In the second part of the book, "Competitive Democracy", Issacharoff deals with the consolidation of power by the winners of the first democratic elections. He considers the second election rather than the first as the test of a democracy: whether incumbents can be voted out of office. Uncontested rule brings what he terms the "three C's" of cronyism, corruption, and clientelism. He argues that constitutional courts are best placed to resist this drift toward "one-partyism", citing the South African Constitutional Court's certification of the post-apartheid constitution against the 34 principles negotiated in the transition from apartheid, the Colombian Constitutional Court's refusal to allow President Álvaro Uribe a third term, the Indian Supreme Court's basic structure doctrine, and cases from Mongolia, South Korea, Hungary, Ukraine, Mexico, Poland, and Thailand. A chapter on the constitutional bargain asks why rival factions create such courts, treating constitutions as incomplete agreements and courts as gap-fillers and as an "insurance policy" for the likely losers of the first elections.

Courts, lacking purse and sword, are strongest when political power is divided and weakest once a single party has consolidated control, as the Russian and Hungarian constitutional courts illustrate. Judicial intervention can also misfire. In Thailand, the constitutional court's confrontation with an elected government preceded a military coup. "The great challenge", Issacharoff writes, "particularly for the constitutional courts that are the focus here, was how to ensure that the first election was not the last election." He leaves open whether courts can stabilize democratic governance in fragile settings. Entrusting them with stewardship over the democratic enterprise was "certainly a valiant experiment".

== Reviews ==

David E. Landau called the book "a major contribution to a burgeoning literature" on the ways courts can protect and improve what Issacharoff calls fragile democracies. Landau praised the typology of antidemocratic threats and restrictions in the first half and the "richly drawn" treatment of Turkey. He also suggested that the book underemphasized the risks of judicial empowerment. Courts, he wrote, are often products of their political regimes and that high courts in Nicaragua and Honduras had recently used the unconstitutional constitutional amendment doctrine to strike down term limits at the behest of incumbents. Landau took that misuse as a reason for the more robust theorizing about judicial regulation of electoral markets that the book called for, rather than as a refutation of it, and judged the study "certain to be an agenda-defining work in the field of comparative constitutional law".

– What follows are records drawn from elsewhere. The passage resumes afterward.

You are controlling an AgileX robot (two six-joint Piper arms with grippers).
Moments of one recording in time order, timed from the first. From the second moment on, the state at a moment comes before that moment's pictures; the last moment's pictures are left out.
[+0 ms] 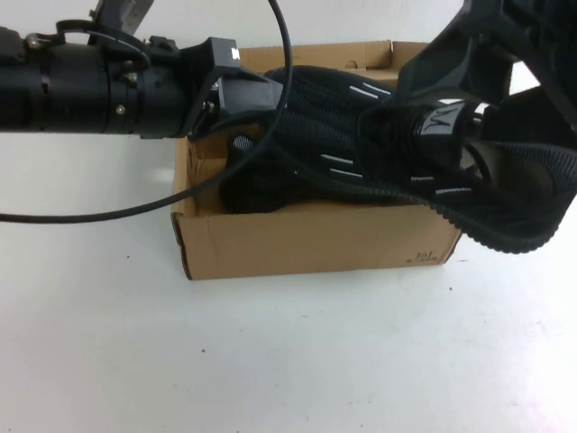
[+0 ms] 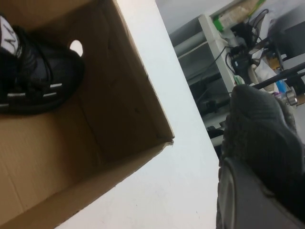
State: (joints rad) right arm 0.67 1.21 -1.55 0.10 1.10 0.75; left arm -0.30 1.51 -1.22 -1.28 0.83 0.66
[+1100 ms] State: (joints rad) right arm 0.62 1.39 -1.55 0.05 0.99 0.83; left arm -0.30 1.51 -1.22 -1.40 0.84 0.76
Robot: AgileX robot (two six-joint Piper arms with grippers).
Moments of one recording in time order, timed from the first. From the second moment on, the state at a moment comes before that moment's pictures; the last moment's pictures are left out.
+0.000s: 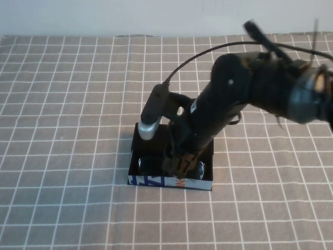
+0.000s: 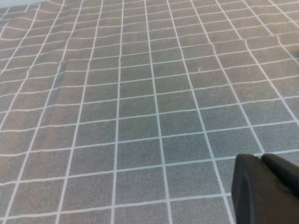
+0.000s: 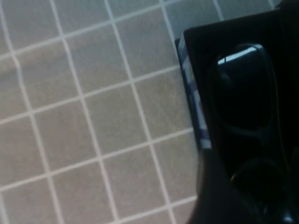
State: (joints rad) right arm 0.67 1.90 -1.57 0.33 0.92 -0.76; left arm -0.06 -0.02 0.02 0.01 0.37 0.08
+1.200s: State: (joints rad) right arm 0.67 2.08 -1.68 0.21 0.94 -0.87; left arm -0.06 -0.02 0.02 0.01 0.37 0.08
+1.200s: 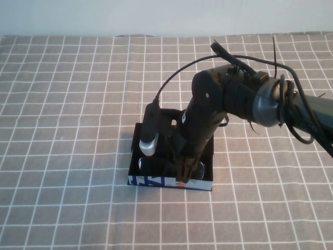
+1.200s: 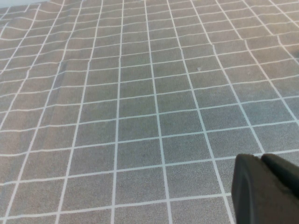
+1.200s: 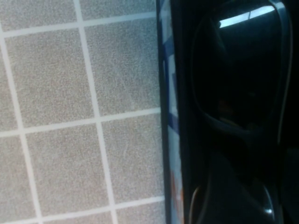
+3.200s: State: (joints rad) right arm 0.42 1.67 -1.08 0.14 0.73 0.32; left arm -0.06 -0.02 0.02 0.01 0.37 0.08
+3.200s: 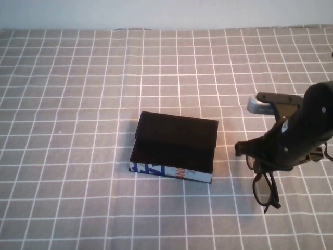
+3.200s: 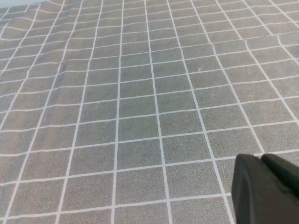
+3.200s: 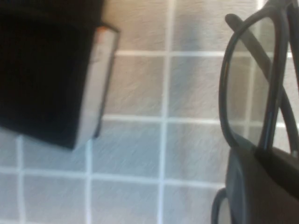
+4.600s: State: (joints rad) right arm 0.39 0.83 -0.82 0.12 1.05 0.33; left arm -0.06 -0.02 0.02 0.01 0.37 0.08
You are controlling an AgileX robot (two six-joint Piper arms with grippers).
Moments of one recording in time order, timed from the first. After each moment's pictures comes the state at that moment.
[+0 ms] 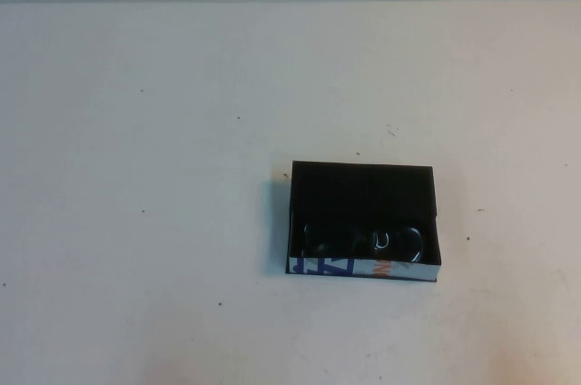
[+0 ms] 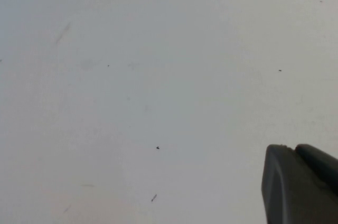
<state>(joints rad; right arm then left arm) 0.10 -0.01 0.03 0.36 0.33 0.02 -0.06 -0.02 0.02 -0.01 0.36 0.08</state>
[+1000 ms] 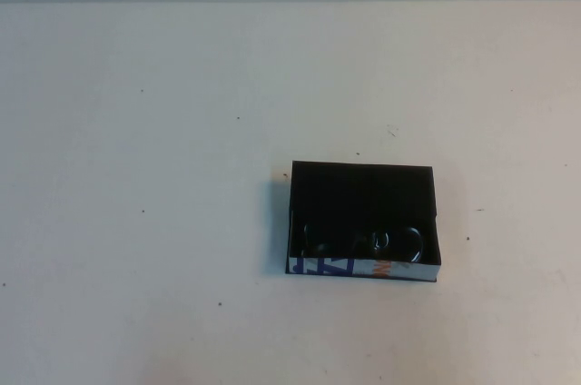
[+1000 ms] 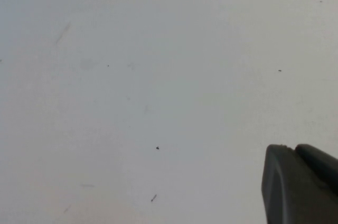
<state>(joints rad) 0.10 0.32 -0.47 0.67 0.58 -0.26 -0.06 -0.02 0.02 -0.01 0.36 0.08</state>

Sascha Kneip wrote that the book had arrived "in the right spot at the right time", and that with democratic recession in Hungary, Poland, and perhaps even the United States its scope reached well beyond emerging democracies to whether and how law can protect democracy against its internal and external enemies. The first part seemed to him to preach "to the (European) converted", though he found it bore on problems then facing constitutional courts in Europe and beyond. What the "highly perceptive, intellectually challenging, and empirically rich" study showed, he concluded, was that the answer depends on institutional structures, actors' orientations, and political culture, the last of which Issacharoff's focus on new democracies had given not quite enough attention.

In her review of the book in French, Marine They read it as an examination of the stabilizing mechanisms present, or missing, in the democracies born of the collapse of the Soviet bloc, showing that new democracies had chosen to entrust their stability to constitutional courts, an aspect she called apparently neglected by legal scholarship. She added that a judicial body could not by itself make up for rulers' lack of commitment to democratic government, and that the book's principal interest lay in its comparative constitutional analysis.